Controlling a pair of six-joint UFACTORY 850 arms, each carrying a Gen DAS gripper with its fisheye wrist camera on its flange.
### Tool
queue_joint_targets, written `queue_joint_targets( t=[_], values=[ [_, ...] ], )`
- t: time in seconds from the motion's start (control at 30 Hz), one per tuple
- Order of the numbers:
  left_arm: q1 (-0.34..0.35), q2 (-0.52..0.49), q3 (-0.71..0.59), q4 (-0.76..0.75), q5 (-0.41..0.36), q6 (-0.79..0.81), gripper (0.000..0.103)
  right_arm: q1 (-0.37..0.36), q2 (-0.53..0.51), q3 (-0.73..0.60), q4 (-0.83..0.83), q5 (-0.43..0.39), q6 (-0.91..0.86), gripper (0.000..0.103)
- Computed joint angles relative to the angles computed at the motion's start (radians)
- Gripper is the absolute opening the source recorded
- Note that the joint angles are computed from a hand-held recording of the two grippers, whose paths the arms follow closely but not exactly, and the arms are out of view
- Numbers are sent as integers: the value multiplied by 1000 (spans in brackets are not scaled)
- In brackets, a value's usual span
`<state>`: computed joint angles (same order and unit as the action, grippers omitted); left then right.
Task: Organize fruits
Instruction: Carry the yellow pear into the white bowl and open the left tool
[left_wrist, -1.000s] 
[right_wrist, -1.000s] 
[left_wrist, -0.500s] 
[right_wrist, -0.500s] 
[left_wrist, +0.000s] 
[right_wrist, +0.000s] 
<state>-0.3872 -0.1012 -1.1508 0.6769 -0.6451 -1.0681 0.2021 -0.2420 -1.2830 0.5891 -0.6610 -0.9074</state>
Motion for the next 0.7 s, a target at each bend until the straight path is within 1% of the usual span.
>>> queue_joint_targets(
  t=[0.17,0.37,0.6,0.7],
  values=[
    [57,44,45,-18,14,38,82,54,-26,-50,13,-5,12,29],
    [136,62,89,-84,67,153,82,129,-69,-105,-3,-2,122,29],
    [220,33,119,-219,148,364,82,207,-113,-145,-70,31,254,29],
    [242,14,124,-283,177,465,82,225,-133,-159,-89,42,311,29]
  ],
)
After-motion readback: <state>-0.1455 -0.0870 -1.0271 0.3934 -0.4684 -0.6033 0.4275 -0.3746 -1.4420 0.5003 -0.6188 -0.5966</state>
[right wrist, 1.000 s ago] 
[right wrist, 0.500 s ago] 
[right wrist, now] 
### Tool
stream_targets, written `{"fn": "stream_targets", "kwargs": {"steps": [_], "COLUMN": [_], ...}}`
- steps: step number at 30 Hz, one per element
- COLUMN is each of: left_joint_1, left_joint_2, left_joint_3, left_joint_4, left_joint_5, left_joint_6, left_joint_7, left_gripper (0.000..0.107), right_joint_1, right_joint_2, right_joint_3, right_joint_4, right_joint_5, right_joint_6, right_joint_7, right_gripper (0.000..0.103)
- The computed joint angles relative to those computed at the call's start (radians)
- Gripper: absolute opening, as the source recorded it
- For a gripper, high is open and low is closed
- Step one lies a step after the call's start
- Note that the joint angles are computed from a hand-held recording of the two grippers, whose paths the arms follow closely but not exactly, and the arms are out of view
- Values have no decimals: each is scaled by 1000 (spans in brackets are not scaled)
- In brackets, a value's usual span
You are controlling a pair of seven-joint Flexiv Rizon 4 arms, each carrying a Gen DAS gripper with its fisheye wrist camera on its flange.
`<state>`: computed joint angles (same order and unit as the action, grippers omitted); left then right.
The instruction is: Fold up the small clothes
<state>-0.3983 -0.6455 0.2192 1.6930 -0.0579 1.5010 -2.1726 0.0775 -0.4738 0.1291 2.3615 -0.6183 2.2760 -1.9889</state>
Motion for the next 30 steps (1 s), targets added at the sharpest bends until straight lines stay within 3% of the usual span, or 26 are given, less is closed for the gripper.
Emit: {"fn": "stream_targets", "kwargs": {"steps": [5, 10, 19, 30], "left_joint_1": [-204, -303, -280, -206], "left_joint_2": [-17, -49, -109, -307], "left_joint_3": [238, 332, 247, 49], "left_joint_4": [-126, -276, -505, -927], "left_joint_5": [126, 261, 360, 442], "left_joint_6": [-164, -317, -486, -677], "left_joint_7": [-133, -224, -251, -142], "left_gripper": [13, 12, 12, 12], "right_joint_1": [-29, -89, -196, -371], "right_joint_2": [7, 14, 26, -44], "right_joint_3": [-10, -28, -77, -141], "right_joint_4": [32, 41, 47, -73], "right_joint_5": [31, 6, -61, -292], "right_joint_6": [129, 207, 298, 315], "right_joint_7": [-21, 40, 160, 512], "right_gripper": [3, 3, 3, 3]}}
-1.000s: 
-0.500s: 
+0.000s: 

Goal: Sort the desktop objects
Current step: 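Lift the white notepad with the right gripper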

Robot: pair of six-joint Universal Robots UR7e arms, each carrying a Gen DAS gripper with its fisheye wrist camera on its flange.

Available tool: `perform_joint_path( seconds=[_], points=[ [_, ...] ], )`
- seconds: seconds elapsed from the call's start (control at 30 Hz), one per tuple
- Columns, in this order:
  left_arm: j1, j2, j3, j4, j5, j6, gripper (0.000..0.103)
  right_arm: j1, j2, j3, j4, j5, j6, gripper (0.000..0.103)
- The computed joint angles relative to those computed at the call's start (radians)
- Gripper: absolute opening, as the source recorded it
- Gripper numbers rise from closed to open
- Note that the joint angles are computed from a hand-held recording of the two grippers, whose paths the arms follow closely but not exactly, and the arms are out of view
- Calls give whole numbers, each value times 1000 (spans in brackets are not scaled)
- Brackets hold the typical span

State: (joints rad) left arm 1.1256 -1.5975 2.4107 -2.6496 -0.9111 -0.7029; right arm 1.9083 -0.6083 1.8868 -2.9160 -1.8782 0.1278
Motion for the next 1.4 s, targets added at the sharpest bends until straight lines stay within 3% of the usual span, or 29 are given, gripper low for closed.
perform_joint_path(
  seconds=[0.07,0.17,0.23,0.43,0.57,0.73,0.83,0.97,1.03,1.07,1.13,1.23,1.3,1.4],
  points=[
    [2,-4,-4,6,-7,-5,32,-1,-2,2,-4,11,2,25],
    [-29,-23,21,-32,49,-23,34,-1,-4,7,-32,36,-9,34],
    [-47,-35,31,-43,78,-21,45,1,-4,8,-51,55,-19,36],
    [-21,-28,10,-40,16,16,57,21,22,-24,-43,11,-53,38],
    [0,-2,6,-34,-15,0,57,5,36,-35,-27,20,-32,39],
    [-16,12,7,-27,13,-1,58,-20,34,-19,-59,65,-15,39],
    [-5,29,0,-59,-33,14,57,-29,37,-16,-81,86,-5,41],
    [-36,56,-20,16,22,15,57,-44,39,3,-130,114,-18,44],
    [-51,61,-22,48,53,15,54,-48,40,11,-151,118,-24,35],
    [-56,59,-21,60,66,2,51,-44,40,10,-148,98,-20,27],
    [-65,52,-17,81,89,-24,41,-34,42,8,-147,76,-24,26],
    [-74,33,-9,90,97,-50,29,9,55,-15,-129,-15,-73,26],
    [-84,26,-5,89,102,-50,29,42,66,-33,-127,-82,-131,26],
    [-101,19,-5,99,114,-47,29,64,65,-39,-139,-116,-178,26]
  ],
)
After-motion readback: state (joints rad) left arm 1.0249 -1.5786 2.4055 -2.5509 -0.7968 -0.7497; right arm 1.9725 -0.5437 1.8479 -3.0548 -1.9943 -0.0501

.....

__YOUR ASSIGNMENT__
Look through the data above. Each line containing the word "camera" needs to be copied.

__WRITTEN ANSWER__
Controlling a pair of six-joint UFACTORY 850 arms, each carrying a Gen DAS gripper with its fisheye wrist camera on its flange.
You are controlling a pair of seven-joint Flexiv Rizon 4 arms, each carrying a Gen DAS gripper with its fisheye wrist camera on its flange.
Robot: pair of six-joint Universal Robots UR7e arms, each carrying a Gen DAS gripper with its fisheye wrist camera on its flange.

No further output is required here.